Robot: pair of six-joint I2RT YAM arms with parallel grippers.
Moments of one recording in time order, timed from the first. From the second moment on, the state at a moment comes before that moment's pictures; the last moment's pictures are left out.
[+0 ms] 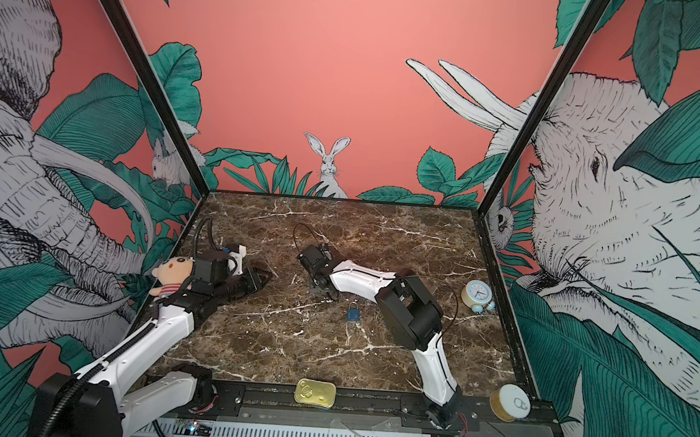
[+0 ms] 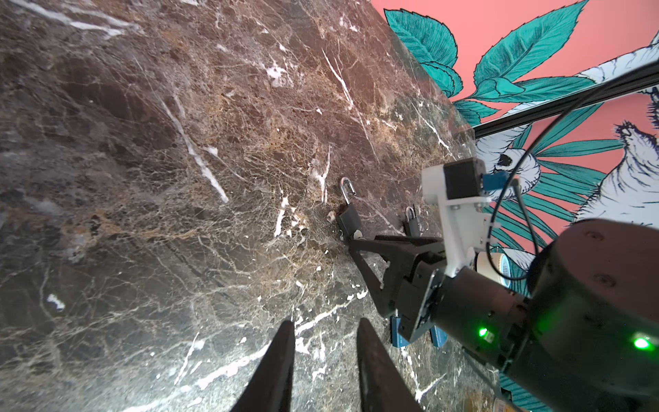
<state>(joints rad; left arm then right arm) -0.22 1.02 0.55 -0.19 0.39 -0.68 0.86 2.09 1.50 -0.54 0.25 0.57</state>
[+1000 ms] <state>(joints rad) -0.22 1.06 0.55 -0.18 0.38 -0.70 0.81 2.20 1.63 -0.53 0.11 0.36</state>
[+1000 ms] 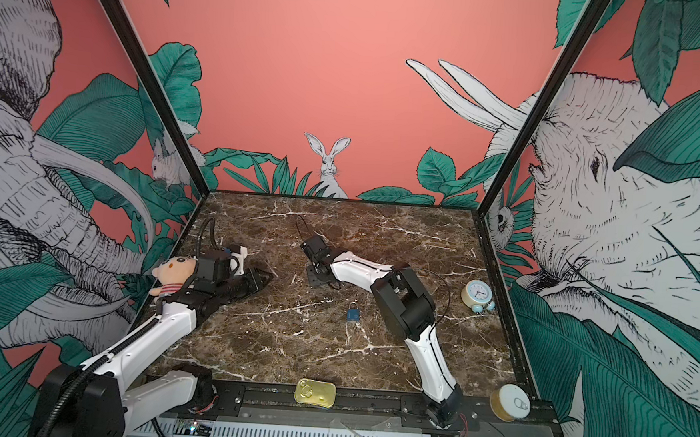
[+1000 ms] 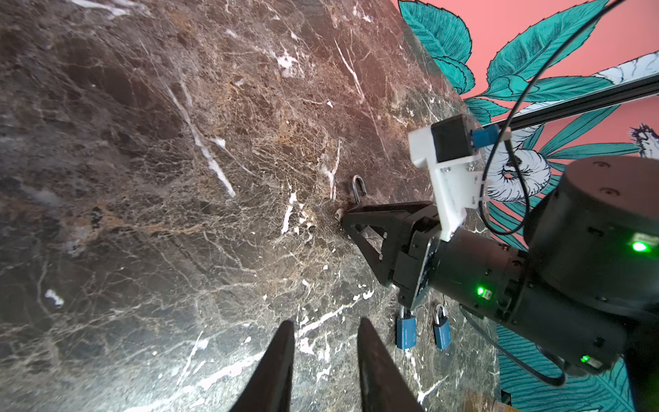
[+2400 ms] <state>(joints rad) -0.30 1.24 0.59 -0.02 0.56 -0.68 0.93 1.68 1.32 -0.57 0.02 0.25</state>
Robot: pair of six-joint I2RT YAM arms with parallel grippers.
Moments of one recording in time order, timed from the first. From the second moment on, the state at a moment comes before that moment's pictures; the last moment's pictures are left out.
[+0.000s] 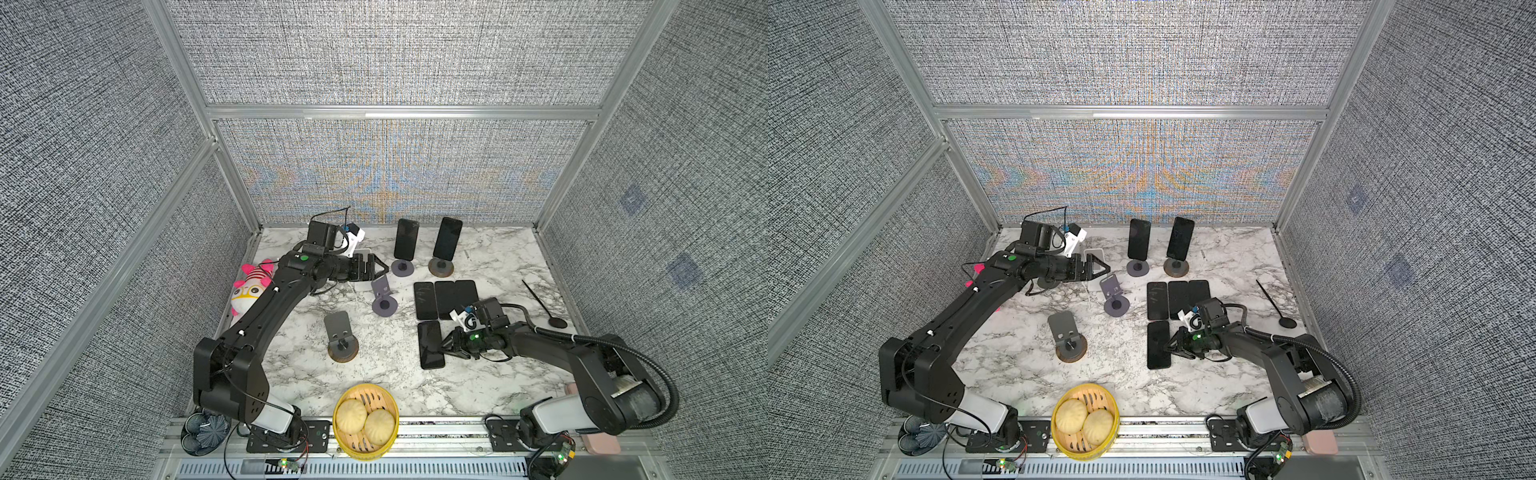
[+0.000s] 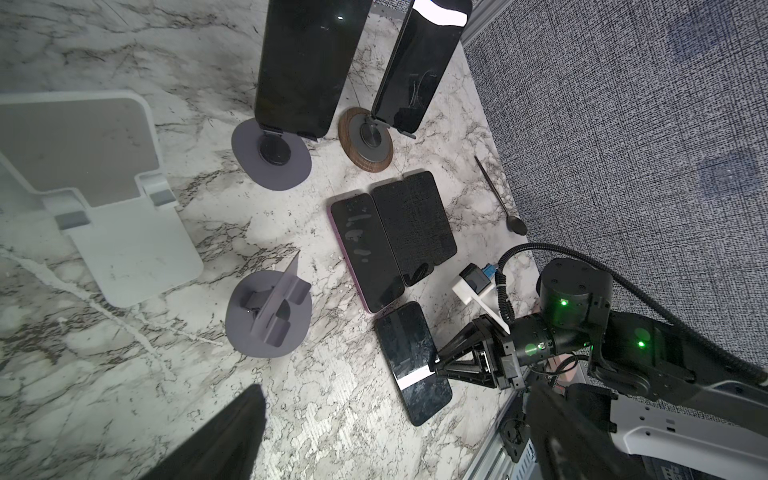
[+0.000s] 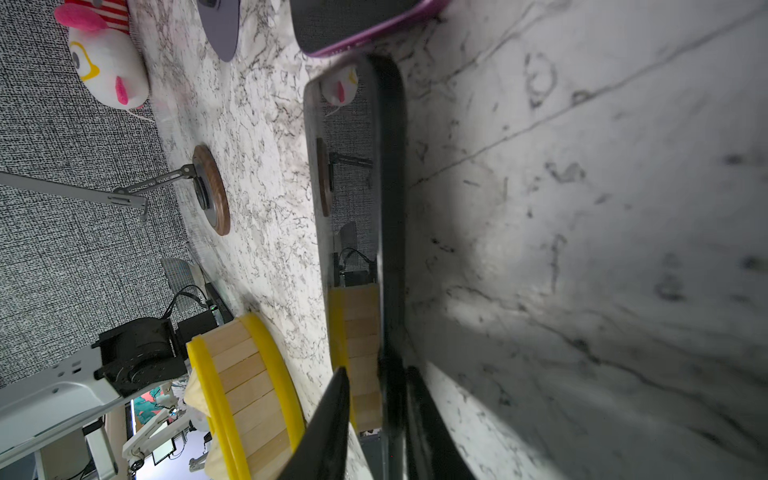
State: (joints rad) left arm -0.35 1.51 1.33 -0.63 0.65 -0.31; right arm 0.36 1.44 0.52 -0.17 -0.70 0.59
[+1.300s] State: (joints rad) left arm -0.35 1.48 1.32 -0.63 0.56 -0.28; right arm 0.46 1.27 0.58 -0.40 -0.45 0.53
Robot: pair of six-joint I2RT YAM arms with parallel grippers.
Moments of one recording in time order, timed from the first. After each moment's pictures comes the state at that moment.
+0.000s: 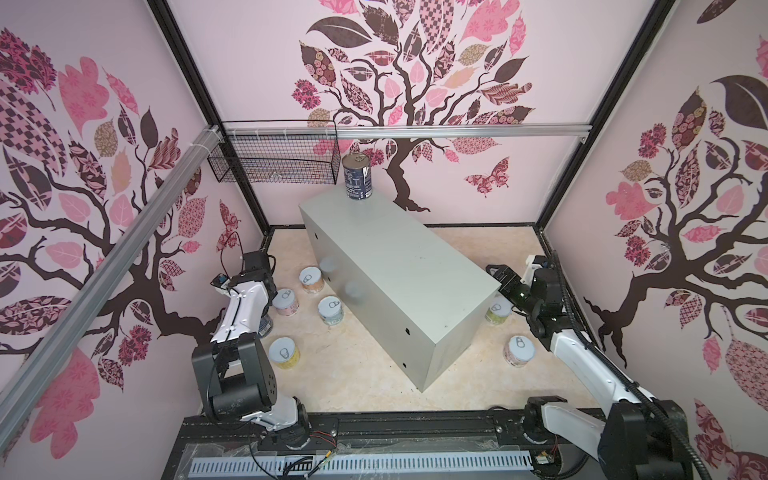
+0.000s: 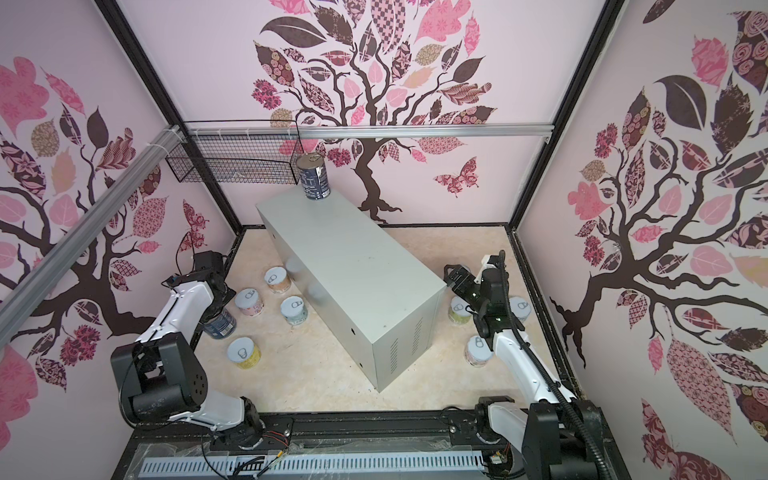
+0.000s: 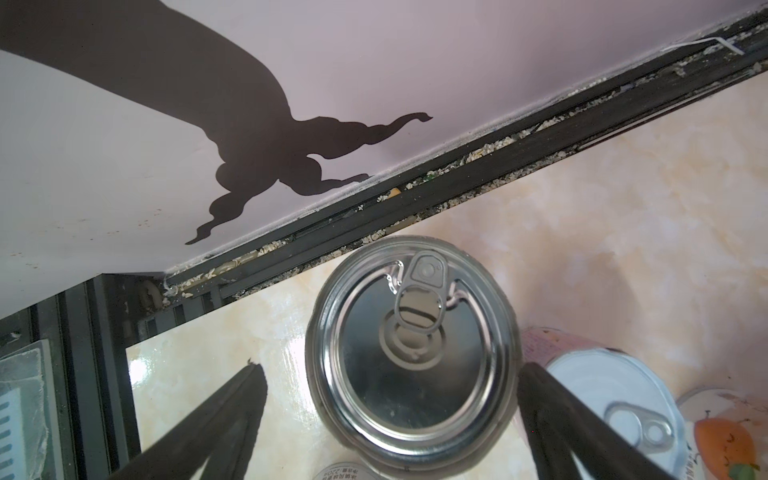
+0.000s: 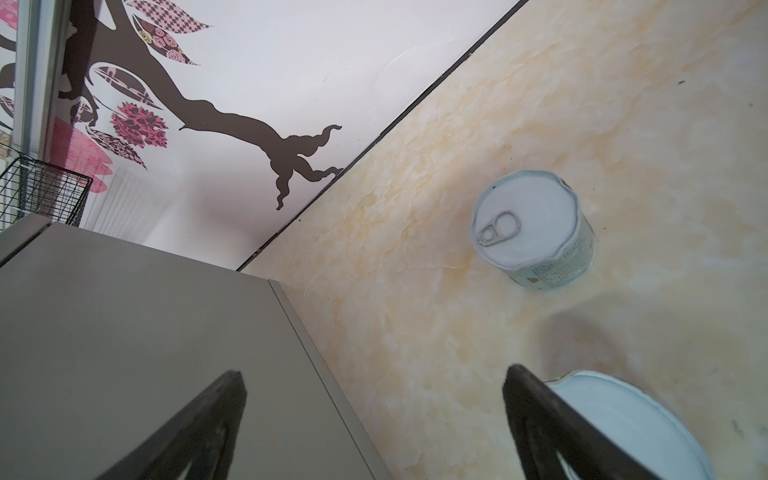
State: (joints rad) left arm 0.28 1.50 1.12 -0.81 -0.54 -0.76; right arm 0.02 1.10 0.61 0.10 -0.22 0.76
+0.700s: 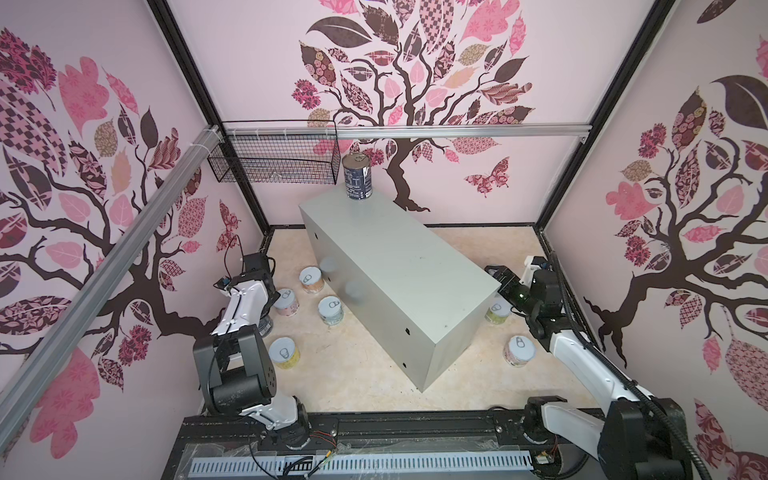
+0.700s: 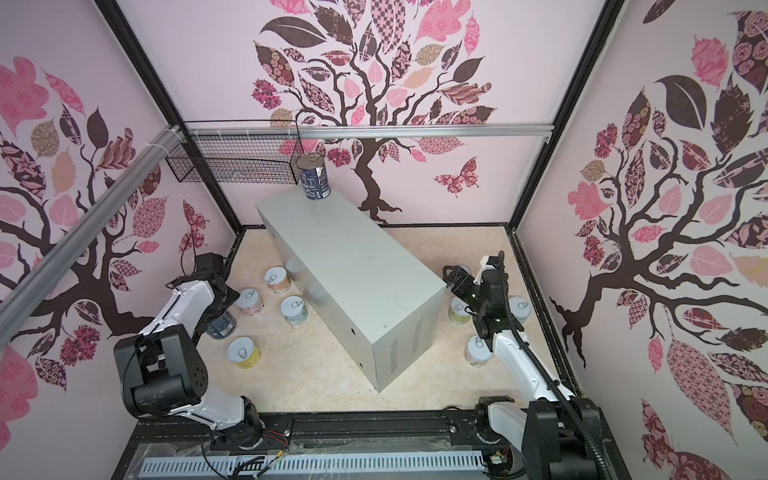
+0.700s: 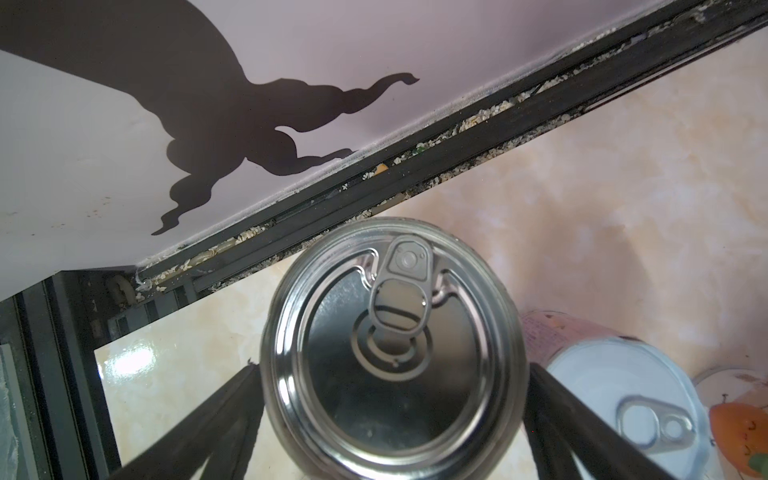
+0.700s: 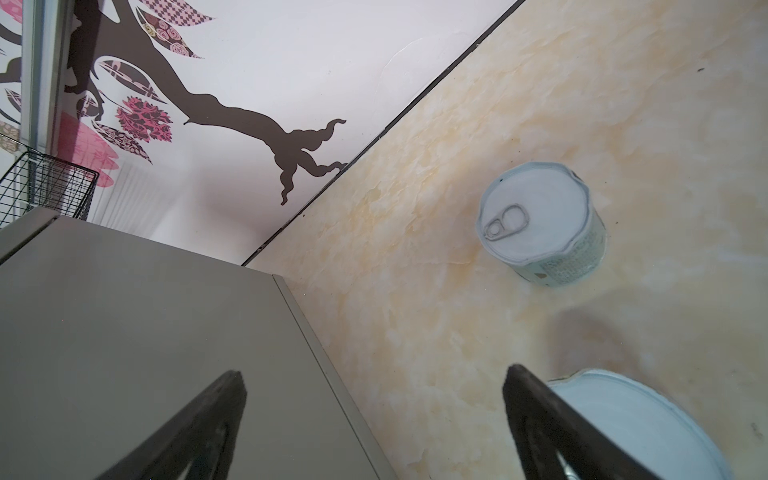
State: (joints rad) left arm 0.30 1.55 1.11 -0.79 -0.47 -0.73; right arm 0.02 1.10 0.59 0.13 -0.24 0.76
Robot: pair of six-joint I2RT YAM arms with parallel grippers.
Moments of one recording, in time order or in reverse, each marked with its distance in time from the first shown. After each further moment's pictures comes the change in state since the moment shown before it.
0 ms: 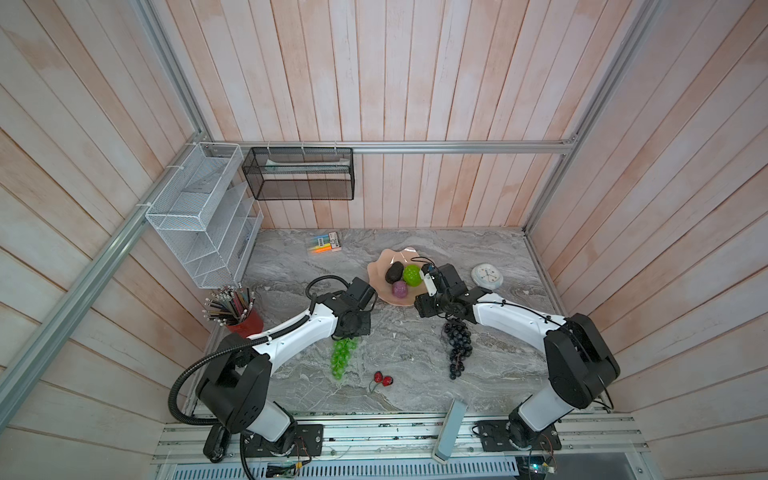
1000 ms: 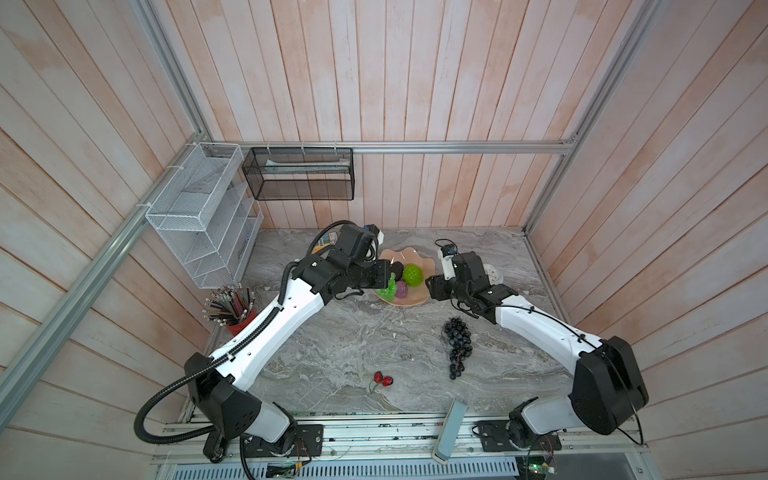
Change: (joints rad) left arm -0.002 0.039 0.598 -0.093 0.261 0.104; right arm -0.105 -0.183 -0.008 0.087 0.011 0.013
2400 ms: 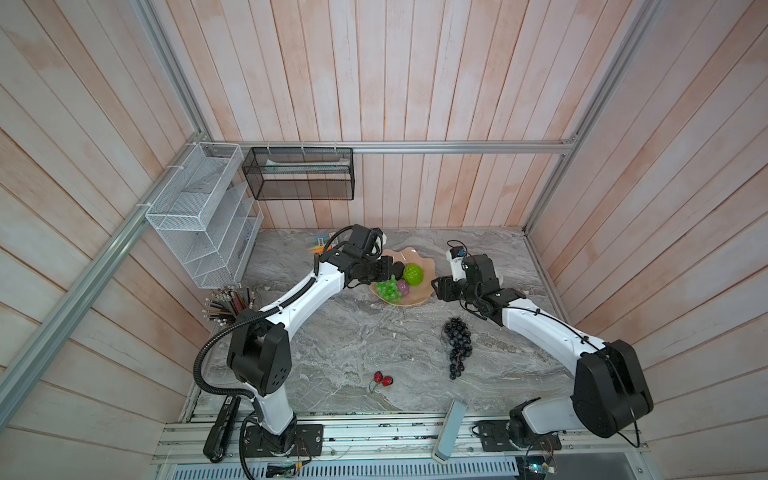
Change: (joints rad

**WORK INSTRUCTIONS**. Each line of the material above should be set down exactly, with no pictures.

**EXERCISE OUTPUT**.
Robot: pair of six-joint I2RT YAM arms with parallel grippers.
Moments of one recording in time order, timed from the first. From the second moment on, the state at a moment comes before that moment's pictures; the last moment's pictures are left out.
[+0 ms] 
[+0 ms] 
<state>(joints rad; left arm then right arm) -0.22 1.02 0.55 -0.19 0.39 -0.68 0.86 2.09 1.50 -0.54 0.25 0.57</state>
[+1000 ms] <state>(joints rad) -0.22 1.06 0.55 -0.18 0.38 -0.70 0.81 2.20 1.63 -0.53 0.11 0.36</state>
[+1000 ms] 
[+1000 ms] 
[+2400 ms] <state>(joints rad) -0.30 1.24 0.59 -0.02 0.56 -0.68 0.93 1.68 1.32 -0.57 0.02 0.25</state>
Robot: pair of six-joint I2RT YAM arms with parallel grippers.
Moments of one recording in time order, timed from the first. From the second moment on, the state at a moment comes before that moment's pictures; the last moment's pictures are left out.
[+0.000s] 
[+0.000s] 
[+0.000s] 
State: (joints rad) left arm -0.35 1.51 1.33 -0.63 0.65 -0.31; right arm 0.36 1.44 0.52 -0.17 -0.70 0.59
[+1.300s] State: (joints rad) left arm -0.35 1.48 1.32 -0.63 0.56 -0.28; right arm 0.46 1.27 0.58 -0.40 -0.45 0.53
Robot: pair of six-joint I2RT YAM arms with parallel grippers.
Moments of one recording in time order, timed from the first. After each moment's pictures comes the state at that moment.
+0.000s: 
+0.000s: 
+0.000s: 
+0.000s: 
State: (joints rad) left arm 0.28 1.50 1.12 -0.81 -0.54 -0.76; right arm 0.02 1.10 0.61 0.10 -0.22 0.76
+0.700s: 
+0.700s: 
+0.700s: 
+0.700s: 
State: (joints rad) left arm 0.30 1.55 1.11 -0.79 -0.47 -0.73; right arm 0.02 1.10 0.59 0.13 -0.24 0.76
Robot: pair of six-joint I2RT YAM arms with parallel grippers.
Moments of one recording, in time order or in reverse, each marked with its distance in time from the first shown. After each further moment's pictures comes the change in state since the moment shown before it.
0 ms: 
1000 ms: 
Change: (joints rad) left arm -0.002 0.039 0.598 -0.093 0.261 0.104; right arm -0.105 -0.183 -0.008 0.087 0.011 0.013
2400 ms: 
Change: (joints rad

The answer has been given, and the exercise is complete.